- _THE PROBLEM_
Return, exactly as written, the lines of the material from its top through the line with "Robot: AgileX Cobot", keeping pictures out.

-- -- --

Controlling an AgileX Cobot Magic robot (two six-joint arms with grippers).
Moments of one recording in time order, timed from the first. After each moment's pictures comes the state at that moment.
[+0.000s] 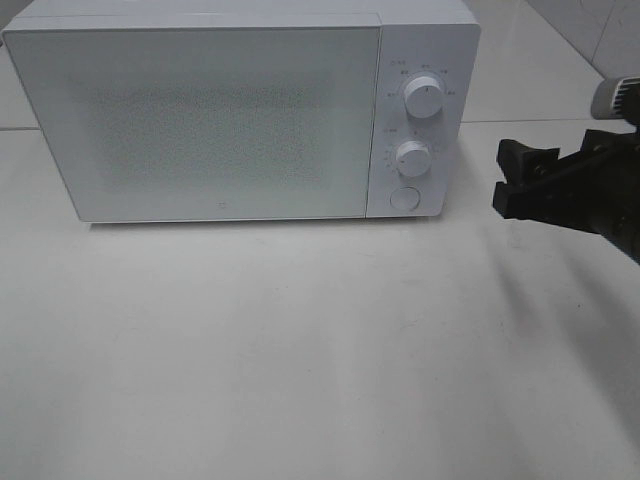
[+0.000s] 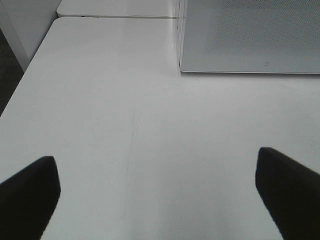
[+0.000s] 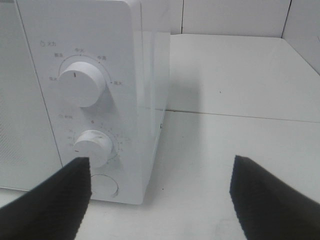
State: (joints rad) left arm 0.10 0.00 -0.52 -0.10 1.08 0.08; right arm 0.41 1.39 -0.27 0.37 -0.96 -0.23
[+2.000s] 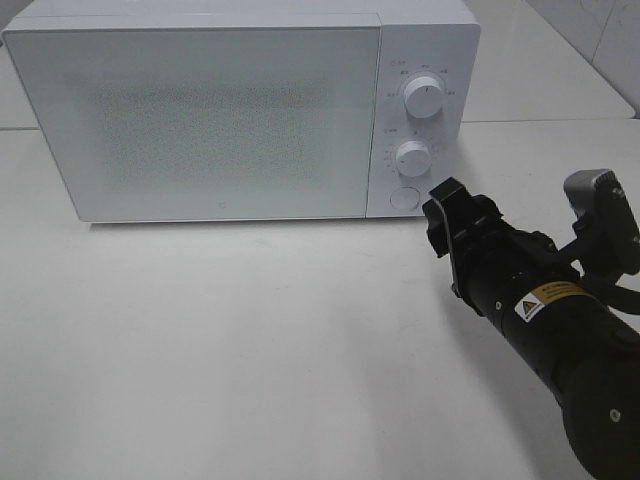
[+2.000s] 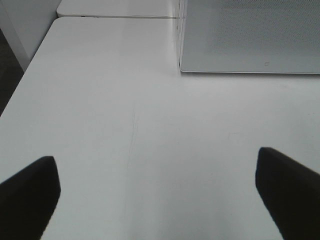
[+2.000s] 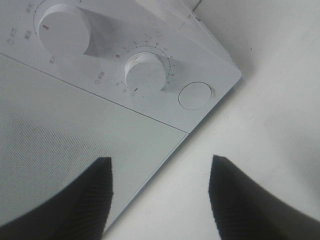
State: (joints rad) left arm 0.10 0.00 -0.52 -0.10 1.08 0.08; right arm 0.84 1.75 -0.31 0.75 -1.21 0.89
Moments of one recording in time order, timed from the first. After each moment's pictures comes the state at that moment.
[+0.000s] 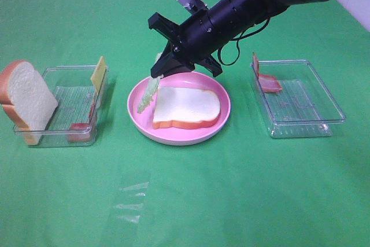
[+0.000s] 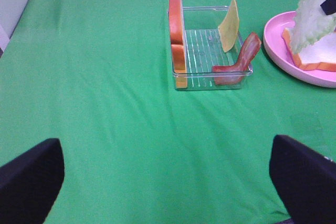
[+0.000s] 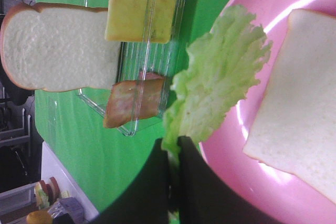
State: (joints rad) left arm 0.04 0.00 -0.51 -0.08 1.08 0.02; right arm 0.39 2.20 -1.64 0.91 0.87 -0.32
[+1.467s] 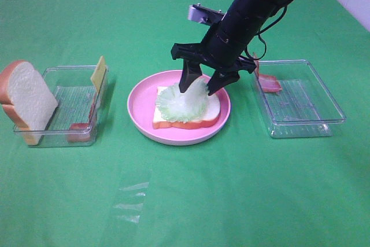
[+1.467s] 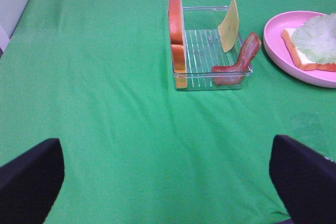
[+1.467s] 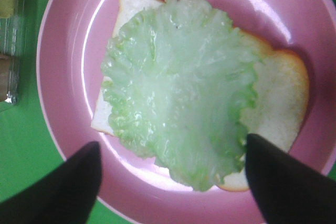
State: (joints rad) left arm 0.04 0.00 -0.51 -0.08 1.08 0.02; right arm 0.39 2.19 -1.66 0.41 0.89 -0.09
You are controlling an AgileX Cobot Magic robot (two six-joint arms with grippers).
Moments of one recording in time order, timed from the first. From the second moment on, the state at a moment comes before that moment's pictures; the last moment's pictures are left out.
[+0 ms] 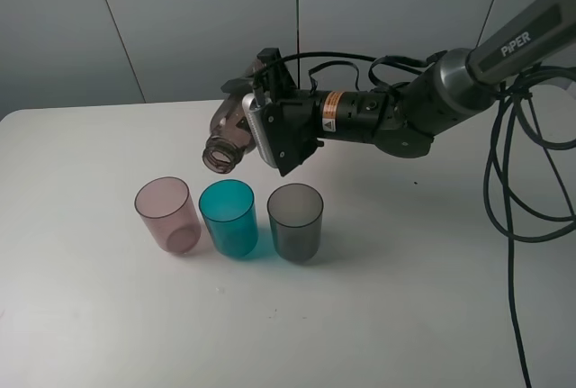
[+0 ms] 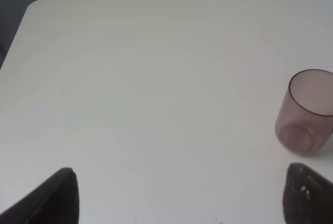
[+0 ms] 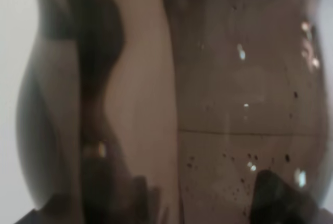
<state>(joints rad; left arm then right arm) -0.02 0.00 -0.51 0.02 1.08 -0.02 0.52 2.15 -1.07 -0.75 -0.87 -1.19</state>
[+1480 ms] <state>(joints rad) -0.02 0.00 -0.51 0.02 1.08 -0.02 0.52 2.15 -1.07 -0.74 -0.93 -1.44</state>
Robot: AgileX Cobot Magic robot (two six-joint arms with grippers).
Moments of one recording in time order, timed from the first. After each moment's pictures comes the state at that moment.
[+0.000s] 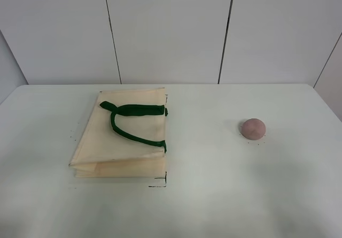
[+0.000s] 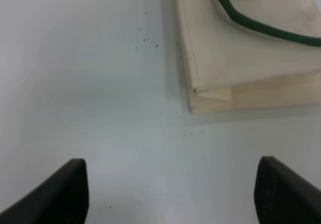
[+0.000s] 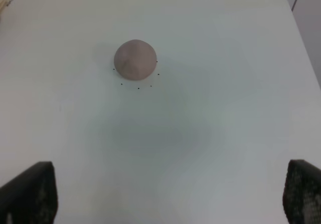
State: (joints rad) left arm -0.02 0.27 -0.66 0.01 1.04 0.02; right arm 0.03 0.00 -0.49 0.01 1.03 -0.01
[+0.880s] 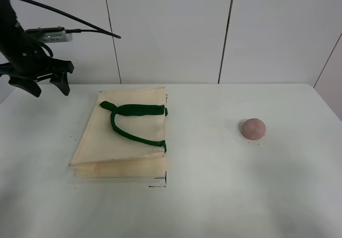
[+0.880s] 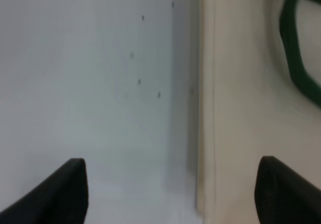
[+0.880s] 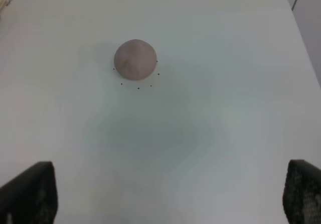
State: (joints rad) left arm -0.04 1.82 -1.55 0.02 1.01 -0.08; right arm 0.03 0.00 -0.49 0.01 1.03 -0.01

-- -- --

- _EXERCISE RESULT_
Controlling an AgileX Cobot Magic robot (two six-joint arms with grippers).
Moments of one recording in time order, timed from the first. After each moment's pictures comes the state at that moment.
[+0.000s] 
[+0.000s] 
[+0.000s] 
State: (joints rad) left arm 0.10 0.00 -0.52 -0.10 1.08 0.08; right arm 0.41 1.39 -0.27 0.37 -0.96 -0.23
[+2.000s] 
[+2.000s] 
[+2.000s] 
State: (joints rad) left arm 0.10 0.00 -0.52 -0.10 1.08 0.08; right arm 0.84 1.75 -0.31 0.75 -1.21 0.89
Moments of one recording in time order, timed from the first. After each moment's pictures comes the state at that moment.
[+0.000s] 
[+0.000s] 
[+0.000s] 
State: (joints rad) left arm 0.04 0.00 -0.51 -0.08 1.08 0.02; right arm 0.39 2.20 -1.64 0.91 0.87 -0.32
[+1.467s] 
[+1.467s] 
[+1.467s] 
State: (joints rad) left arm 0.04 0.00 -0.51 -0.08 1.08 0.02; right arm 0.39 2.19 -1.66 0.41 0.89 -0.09
You are controlling an AgileX Cobot Magic robot (two six-joint arms with grippers).
Moments of one recording in time order, timed from the first. From the second moment on, the state at a moment comes before that moment's pictures; the last moment's pictures are left out.
[+0 ms] 
[+0 ms] 
[+0 ms] 
<state>(joints rad; left arm then right arm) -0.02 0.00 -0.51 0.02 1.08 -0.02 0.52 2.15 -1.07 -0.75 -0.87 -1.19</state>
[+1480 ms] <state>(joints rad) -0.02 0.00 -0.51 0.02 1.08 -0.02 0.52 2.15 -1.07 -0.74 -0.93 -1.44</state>
Robot: AgileX Cobot Magic robot (two six-joint arms with grippers).

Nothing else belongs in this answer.